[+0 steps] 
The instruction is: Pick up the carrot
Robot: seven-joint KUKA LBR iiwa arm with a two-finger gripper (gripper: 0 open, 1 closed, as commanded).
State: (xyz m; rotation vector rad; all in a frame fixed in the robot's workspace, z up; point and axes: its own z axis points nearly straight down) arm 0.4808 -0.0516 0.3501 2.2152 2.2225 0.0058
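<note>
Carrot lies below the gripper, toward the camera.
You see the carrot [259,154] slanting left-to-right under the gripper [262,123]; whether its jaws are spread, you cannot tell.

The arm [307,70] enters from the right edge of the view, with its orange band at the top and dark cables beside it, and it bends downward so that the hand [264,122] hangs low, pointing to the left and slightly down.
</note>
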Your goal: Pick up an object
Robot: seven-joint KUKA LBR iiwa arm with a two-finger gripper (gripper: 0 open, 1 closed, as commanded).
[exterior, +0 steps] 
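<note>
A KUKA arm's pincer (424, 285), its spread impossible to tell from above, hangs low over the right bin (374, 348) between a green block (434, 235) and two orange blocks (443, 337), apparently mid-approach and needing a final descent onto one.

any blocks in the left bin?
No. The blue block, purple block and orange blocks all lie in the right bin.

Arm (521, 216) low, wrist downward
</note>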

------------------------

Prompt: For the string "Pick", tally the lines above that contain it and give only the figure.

Answer to the exercise: 2